• _WORK ORDER_
Every line below needs to be transcribed without alteration, and no image may be carried over.
###
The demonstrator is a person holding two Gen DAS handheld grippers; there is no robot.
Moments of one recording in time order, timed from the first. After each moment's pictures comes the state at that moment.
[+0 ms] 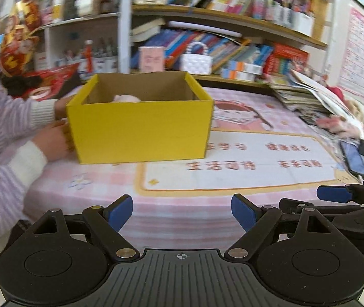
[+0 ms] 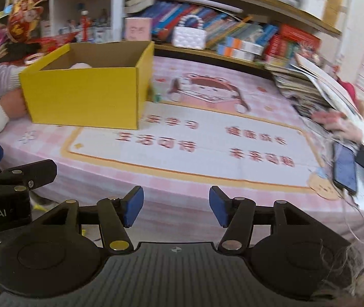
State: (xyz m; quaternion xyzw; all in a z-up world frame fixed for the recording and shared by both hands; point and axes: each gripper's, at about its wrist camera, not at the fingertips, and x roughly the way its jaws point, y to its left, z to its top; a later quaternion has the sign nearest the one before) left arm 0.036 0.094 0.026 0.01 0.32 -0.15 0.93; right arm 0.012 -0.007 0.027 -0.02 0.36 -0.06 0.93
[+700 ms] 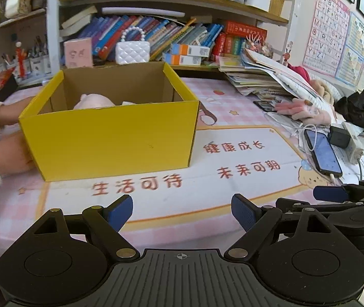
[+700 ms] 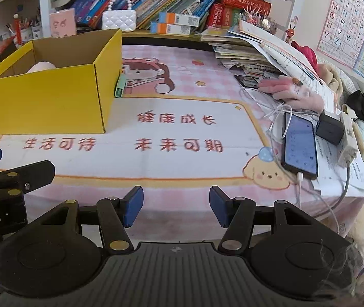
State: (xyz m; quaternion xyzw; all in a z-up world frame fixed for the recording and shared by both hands) left arm 0.090 -0.025 0.015 0.03 0.35 -0.23 0.91; right arm 0.041 -0.127 0.019 0.01 0.40 -0.15 0.90
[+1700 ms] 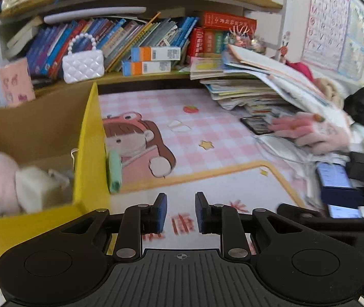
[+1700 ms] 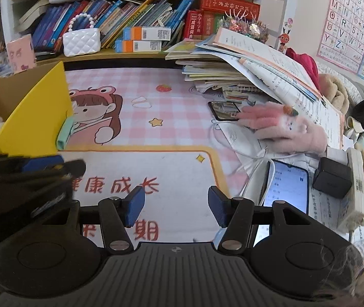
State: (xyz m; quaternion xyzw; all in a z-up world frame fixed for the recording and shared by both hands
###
• _WORKED SOLUTION_
The demonstrator is a person holding two Gen DAS handheld grippers; there is no robot.
Moments of one recording in time order, timed from the first. After each moment's pictures comes the state at that moment.
[+0 ms] 
[+0 ms] 
State: (xyz m; quaternion xyzw; all in a z-up world frame fixed for the recording and shared by both hands; point and axes: each gripper's, at about its wrist camera, not at the fingertips, and x roughly the way its jaws point, y to its left, z to its top; a later quaternion has the sign nearest the one before) left arm 0.036 0.094 0.026 0.01 0.32 -0.15 0.93; right arm 0.012 -0.007 0.027 -0.02 0.36 -0.06 0.93
[+700 ms] 
[+700 ms] 
State: (xyz m; quaternion xyzw; all in a z-up world frame fixed for the recording and shared by both hands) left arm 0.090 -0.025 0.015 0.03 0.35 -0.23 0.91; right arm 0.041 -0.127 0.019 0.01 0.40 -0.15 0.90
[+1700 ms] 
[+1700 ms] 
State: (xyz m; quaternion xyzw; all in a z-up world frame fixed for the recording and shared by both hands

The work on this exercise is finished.